Rohrer and Dull discussed “God’s design for creation” and said that when a society rejects God’s moral law, it invites rebellion and lawlessness. They discussed the possibility that civil war would engulf the U.S. sometime in the next few years.
Rohrer and Dull were joined on June 19 by Kate Anderson, senior legal counsel at the religious-right legal behemoth Alliance Defending Freedom, which opposes LGBTQ equality in the U.S. and around the world. Anderson criticized the ruling but noted that Gorsuch referred to the Civil Rights Act’s religious exemption and other protections for religious freedom under the First Amendment and Religious Freedom Restoration Act. She said it was not clear how religious exemptions will be applied after this ruling.
Anderson affirmed that pastors have strong protections for freedom of religion and speech when preaching from the pulpit, adding, “I also actually think this is a great opportunity for the church and for pastors to speak the truth in love about sexuality, about identity, because we need to be a voice to help people understand that there are important differences between men and women, and that those are valuable, and that our human dignity stems in large part from those things.”
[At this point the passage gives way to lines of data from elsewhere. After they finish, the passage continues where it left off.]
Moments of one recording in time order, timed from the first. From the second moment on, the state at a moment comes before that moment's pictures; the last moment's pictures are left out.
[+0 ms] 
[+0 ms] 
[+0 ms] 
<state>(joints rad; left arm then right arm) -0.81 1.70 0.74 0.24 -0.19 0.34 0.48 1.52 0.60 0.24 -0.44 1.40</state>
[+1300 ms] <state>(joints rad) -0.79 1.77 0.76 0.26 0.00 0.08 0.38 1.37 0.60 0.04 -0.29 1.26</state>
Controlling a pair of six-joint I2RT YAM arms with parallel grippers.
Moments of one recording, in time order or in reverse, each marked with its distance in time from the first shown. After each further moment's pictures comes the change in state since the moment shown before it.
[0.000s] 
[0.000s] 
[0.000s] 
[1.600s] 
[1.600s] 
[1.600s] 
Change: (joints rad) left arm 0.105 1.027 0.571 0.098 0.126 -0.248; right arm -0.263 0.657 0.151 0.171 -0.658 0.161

“Stand in the Gap” also devoted two recent episodes to discussing “biblical authority.” In an episode uploaded on June 10, Rohrer and pastor Isaac Crockett were joined by Oklahoma pastor Paul Blair, a conservative activist and promoter of nullification—the idea that local officials should ignore Supreme Court rulings on abortion and marriage that he deems unconstitutional.
Rohrer, Crockett, and Blair discussed biblical passages that say all authority is given by god and that describe public officials as “ministers of God” who have been “given the sword” by God to punish evildoers. Blair said that the U.S. was founded on a “biblical worldview” dating back to “the Pilgrim forefathers.”
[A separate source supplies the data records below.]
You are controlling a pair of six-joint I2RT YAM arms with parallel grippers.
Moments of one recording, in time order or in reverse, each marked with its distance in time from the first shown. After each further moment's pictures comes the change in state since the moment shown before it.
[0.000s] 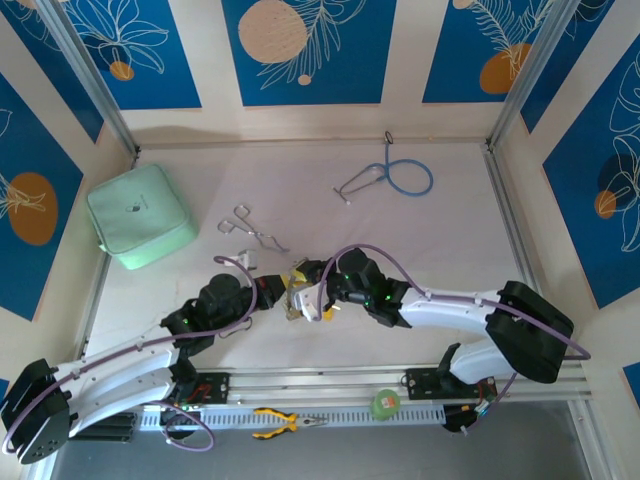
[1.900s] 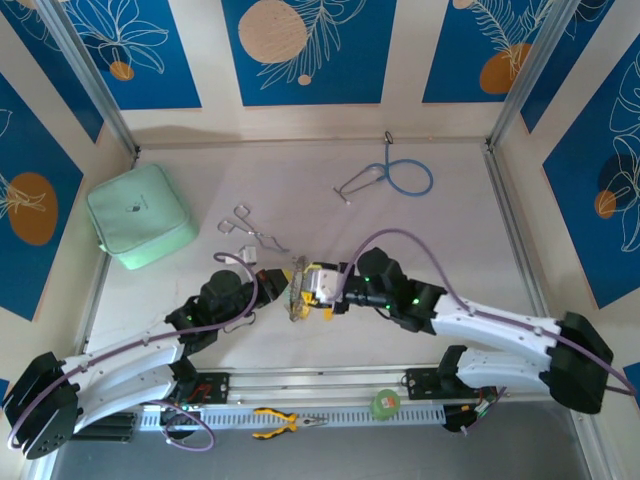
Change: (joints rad) left arm 0.014 0.060 0.005 0.101 0.031 -0.133; right arm 0.022 -0.320 0.049 -0.354 -0.029 0.690
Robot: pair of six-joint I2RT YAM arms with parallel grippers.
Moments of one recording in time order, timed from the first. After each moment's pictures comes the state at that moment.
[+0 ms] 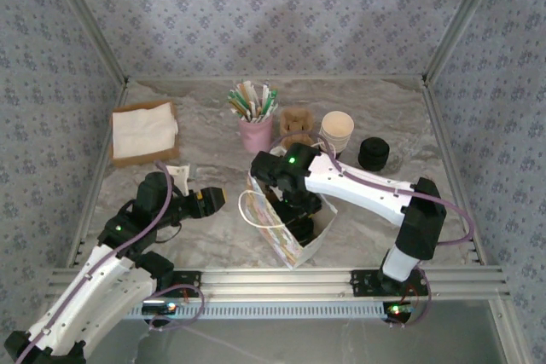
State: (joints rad) left arm -0.53 0.56 0.59 -0.64 0.25 -0.68; right arm 1.06 1.67 1.51 -1.46 -0.11 0.43
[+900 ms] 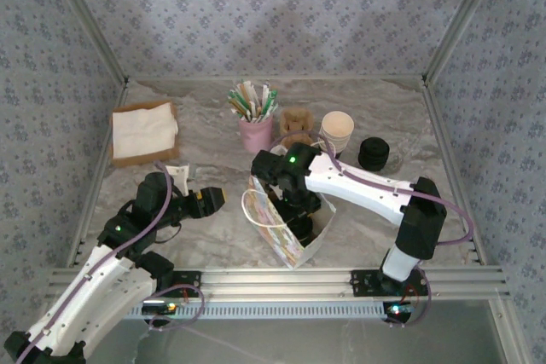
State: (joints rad) left arm -0.53 0.56 0.59 -0.64 0.25 -0.68; right arm 1.05 1.67 1.50 -1.43 -0.11 0.43
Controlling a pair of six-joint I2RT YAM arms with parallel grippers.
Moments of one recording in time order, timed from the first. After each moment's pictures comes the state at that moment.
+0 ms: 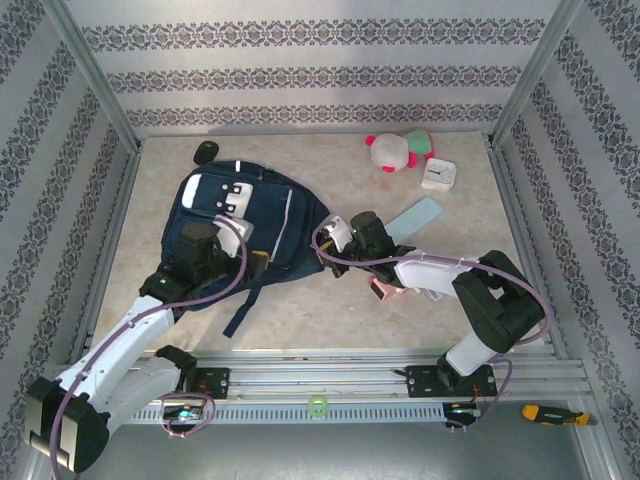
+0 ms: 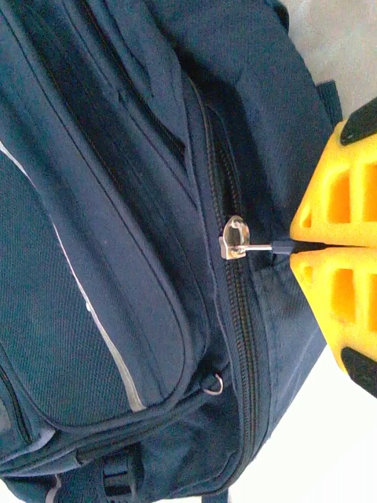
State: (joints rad) left arm -0.34 0.89 0.61 -0.32 0.15 -0.07; right arm 0.63 1.60 0.73 0.21 -0.39 0.01
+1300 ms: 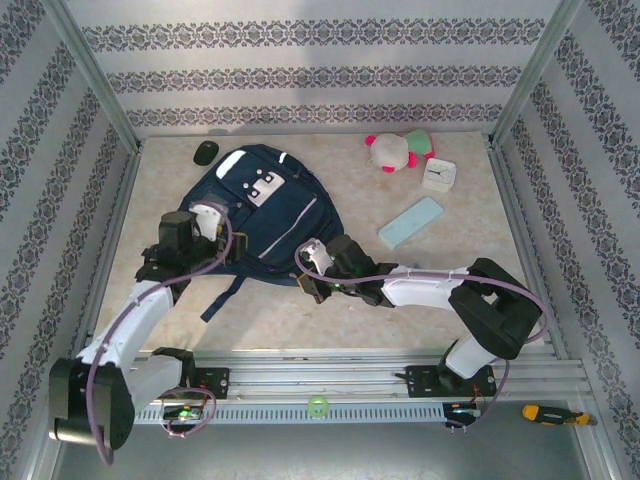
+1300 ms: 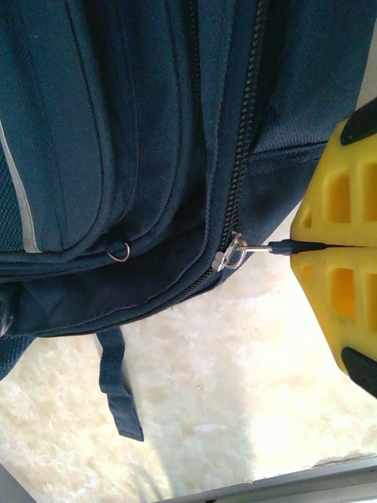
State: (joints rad) left arm -0.10 1.02 0.59 -0.16 0.36 0.12; right arm 0.84 1.58 0.70 0.20 -0.33 0.24
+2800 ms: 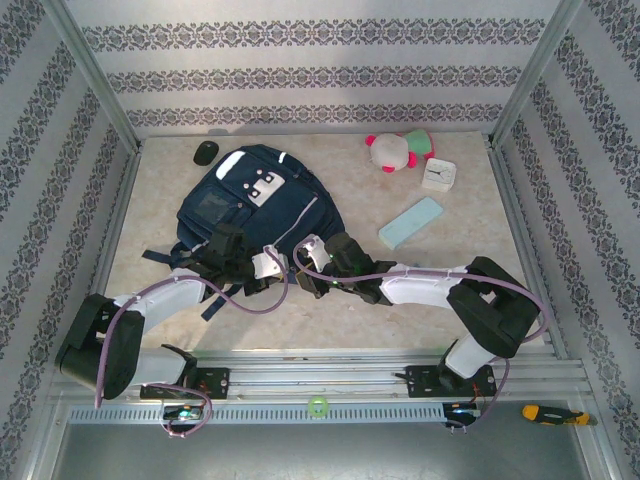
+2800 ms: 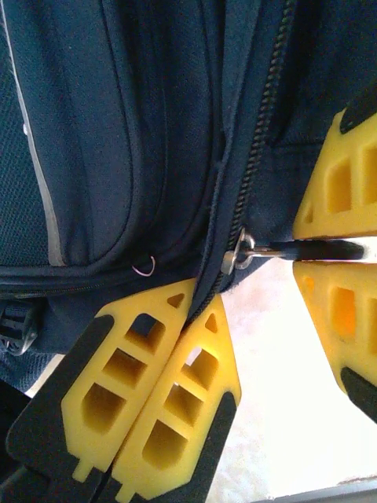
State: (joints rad) left arm -0.37 1.31 0.56 -0.09 0.56 0.81; right arm 0.84 1.60 0.72 0.21 -0.29 0.23
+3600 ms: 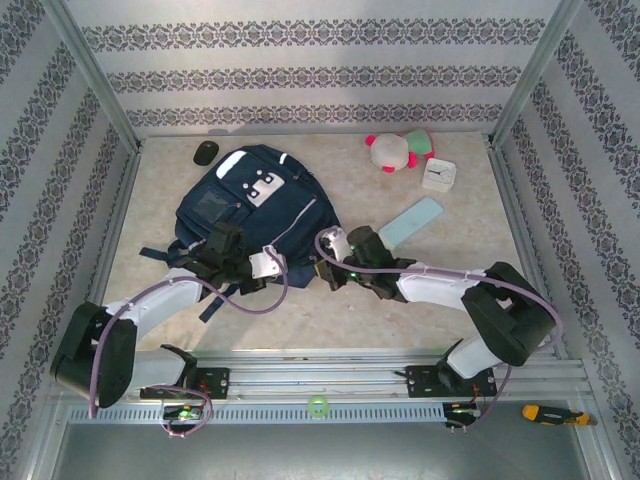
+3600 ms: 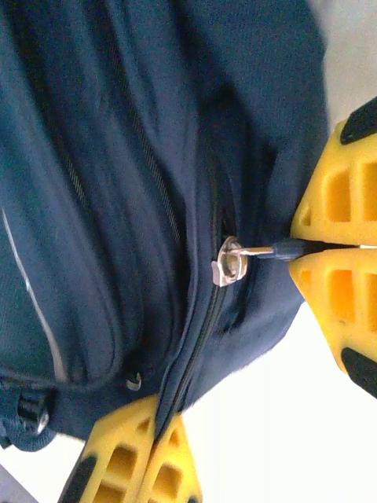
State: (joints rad) left arm -0.37 1.26 0.60 -0.22 0.45 0.87; right arm 0.68 1.50 0.64 0.20 -0.33 0.24
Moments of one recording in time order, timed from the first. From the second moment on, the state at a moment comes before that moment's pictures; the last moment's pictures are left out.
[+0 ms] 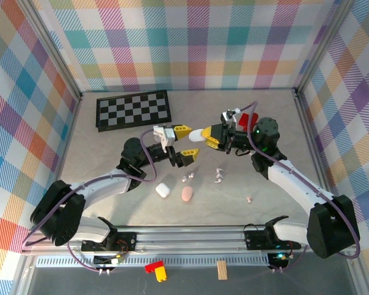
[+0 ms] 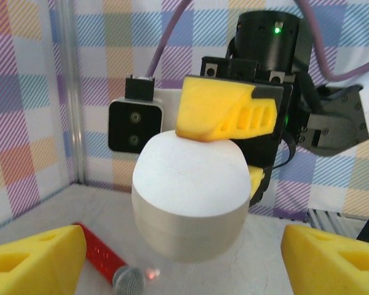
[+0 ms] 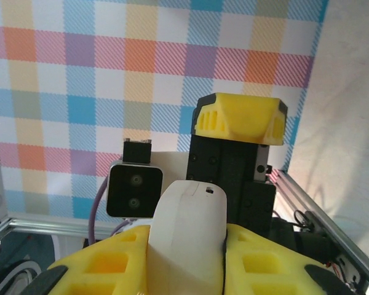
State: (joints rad) left arm -0.63 1.37 0.66 0.97 0.66 -0.15; right arm 0.39 1.22 0.77 0.60 -1.05 1.57
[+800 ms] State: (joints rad) left arm -0.66 1.48 0.75 1.10 0.67 -0.18; right arm 0.39 1.25 0.75 0.80 -1.04 1.70
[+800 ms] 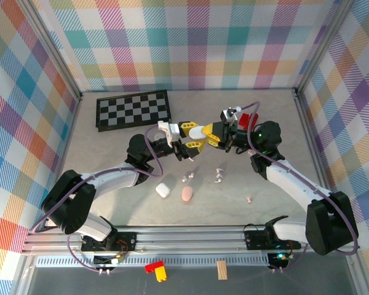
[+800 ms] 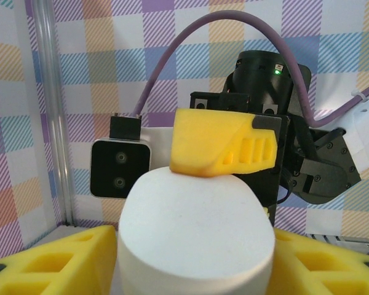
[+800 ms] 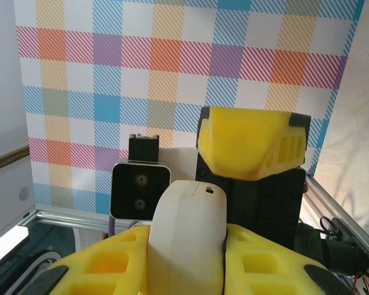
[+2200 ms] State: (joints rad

Blair said government’s primary responsibility is to “punish evildoers” and protect those who are doing good. He said that a pastor’s responsibility is not only to make disciples, but to “stand against wickedness in the culture” and serve as a “moral thermometer” by providing instruction to citizens and legislators.
Blair repeated a claim, grounded in Christian Reconstructionist ideology and embraced by many religious-right figures, that the Bible does not give government the authority to care for the poor: “There’s nowhere in the Bible where God commands the civil authority to use the sword to take from those who are working hard and then redistribute to those that simply refuse to work.”
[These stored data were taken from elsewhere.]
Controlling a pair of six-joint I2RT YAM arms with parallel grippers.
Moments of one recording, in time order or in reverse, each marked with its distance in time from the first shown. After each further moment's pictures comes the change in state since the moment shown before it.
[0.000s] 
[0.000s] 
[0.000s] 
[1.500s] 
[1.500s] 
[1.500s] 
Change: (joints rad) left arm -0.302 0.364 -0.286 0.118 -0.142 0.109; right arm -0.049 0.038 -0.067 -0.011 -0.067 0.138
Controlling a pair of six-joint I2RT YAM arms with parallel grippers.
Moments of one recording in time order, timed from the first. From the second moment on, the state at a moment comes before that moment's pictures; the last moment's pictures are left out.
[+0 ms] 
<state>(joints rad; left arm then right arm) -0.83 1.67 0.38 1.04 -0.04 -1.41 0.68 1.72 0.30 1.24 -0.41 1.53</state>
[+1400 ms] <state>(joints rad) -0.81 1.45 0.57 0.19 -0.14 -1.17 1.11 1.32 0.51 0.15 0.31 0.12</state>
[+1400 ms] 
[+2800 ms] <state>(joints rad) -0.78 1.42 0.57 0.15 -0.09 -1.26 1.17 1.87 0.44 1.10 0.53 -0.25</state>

The trio discussed the separation of church and state, which Blair described as prohibiting the establishment of an official state church. “There is no separation of God from government, because every institution is accountable to God, but there is a separation from government telling the church what to do,” Rohrer interjected.
“What part of life is Jesus not the Lord over?” Blair asked. “Well, he’s the Lord over everything … and that includes civil government. That includes the areas of politics. … If God in fact, designed the church and designed the home and designed civil government, then pastors should be experts on God’s expectations and limitations in the area of civil government.”
Blair said that he is “looking for the Rapture every day,” but that there is no guarantee that Christians in the U.S. will escape persecution. He is looking for the Rapture and working for revival, he said, so that he doesn’t have to face tyranny or martyrdom.